Not duck eggs, quail’s eggs, ostrich eggs or any other crazy shit, just plain old eggs that come out of a chicken’s arse. Fresh as you can and Free Range if torturing chickens offends you.
There’s a range of options here, fried, scrambled or even poached. I prefer fried and I’m open to the other two although poached are always a risk. Please don’t ask for ‘sunny side up’ or ‘eggs over easy’ we aren’t Yankee Doodle Dandies, this is a Full English, the clue is in the title.
You may wish to argue this point. Don’t bother, you are wrong. Black Pudding is a must on any Full English and if you don’t like the taste of pig’s blood, you need to see a doctor.
Quite simple, whatever bread you like toasted. If you are asked if you would like white or brown, choose one. Don’t say ‘whatever is easiest’, they put it in a bloody toaster, they aren’t painting it.
Not as worrying as it sounds, wet produce is merely tomatoes or beans or both if you prefer. Tomatoes have to be grilled, tinned tomatoes have no place on a Full English, we’re not peasants.
Three options here. Fresh orange, tea or coffee. You are allowed both fresh orange and one of tea or coffee. I prefer black coffee and some traditionalists will insist on milky tea but they are mainly wrong ‘uns because milky tea reminds them of suckling on their mother as a child.
Brown for me, HP as first choice and Daddy’s as a more than adequate substitute.
If you must choose red, go for Heinz but red sauce always has the hint of Reactolite glasses, sweaty palms and hanging about outside of schoolyards.

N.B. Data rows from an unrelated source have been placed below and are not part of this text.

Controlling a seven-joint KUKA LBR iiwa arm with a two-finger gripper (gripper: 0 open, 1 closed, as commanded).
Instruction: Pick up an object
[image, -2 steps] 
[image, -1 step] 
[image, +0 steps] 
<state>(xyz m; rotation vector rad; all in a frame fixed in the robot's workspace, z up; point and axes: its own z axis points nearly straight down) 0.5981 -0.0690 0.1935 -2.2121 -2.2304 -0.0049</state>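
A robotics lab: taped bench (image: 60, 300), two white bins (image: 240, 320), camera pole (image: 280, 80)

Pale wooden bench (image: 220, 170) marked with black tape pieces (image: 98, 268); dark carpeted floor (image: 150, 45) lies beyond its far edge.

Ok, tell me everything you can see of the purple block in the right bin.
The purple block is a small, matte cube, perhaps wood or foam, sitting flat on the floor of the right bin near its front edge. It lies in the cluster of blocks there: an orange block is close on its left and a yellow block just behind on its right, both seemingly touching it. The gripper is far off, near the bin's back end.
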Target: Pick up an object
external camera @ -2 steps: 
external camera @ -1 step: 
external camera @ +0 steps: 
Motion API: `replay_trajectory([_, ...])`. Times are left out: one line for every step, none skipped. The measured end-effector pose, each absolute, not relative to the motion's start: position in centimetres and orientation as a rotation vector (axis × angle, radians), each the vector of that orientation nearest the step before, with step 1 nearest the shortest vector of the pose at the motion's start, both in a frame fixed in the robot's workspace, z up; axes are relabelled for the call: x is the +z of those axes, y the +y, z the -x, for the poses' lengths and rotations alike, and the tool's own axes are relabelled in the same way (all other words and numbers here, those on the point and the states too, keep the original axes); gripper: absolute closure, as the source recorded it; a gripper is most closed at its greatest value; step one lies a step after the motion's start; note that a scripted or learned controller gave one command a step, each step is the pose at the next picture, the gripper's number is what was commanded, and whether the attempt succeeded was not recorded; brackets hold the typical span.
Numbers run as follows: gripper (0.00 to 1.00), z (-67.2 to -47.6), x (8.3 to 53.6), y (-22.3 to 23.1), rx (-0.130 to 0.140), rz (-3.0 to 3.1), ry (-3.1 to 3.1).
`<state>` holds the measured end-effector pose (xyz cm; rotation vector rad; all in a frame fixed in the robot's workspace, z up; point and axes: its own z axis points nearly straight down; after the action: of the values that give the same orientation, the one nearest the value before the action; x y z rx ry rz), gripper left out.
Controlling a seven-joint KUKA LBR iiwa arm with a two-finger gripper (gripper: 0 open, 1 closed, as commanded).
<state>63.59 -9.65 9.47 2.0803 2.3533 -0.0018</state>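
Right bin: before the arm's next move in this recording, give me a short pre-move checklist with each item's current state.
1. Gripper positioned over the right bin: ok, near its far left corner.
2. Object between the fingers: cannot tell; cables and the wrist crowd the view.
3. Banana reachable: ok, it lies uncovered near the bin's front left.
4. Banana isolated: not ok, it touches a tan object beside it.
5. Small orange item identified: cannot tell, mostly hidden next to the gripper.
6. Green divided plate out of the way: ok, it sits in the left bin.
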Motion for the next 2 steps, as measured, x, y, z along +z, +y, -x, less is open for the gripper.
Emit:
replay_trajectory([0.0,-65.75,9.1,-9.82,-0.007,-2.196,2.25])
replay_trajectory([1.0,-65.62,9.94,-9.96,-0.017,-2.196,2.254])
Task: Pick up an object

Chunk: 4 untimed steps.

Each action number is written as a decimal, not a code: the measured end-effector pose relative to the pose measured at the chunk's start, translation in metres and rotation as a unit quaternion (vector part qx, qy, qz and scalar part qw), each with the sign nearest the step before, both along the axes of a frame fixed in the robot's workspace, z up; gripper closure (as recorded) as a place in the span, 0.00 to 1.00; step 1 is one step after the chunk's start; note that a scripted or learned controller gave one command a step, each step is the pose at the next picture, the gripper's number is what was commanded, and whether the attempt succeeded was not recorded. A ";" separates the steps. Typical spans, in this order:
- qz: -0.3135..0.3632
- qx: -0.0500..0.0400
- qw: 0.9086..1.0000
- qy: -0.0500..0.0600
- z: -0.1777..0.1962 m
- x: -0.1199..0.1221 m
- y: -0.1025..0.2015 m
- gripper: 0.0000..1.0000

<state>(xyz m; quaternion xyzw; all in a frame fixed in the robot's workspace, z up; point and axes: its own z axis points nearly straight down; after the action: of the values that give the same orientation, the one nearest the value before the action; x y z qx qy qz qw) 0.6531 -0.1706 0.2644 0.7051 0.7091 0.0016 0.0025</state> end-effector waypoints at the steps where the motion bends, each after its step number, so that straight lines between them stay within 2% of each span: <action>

I’m not going to spend too long on optional extras, just going to split them into two groups. Those that I would choose to have on a Full English and those that I wouldn’t automatically choose but will allow to stop some of you from bleating on.
My choice of Optional Extras
Mushrooms, not for everyone but I’m a fan.
White pudding, not always easy to get hold of but an absolute delight.
Square sausage. Never in place of the core sausage but a decent extra.
Optional Optional Extras
Fried Bread. Bit greasy for me and you already have your toast but it is traditional.
Hash Browns. I’m a bit reluctant to allow this. They are American and have no place on a Full English but American culture is taking over and I can’t be arsed with the protesting fatties outside of my house if I don’t allow them.
Not allowed ever, don’t even think about it
If an ingredient hasn’t been mentioned above then it isn’t welcome on a Full English but for the avoidance of any doubt, here are a few things that are on the banned list and will result in severe penalties if ever spotted on or near to the plate.
Beef sausage, chips, cheese, ‘breakfast gravy’ and ‘breakfast Yorkshire puddings’ (you have been warned Toby Carvery), smoothies, hard boiled eggs, bubble and squeak, beef burgers or, under no circumstances whatsoever, vegetarian substitutes.
As promised, the rules are simple, I hope I have whetted your appetite. Enjoy your breakfast.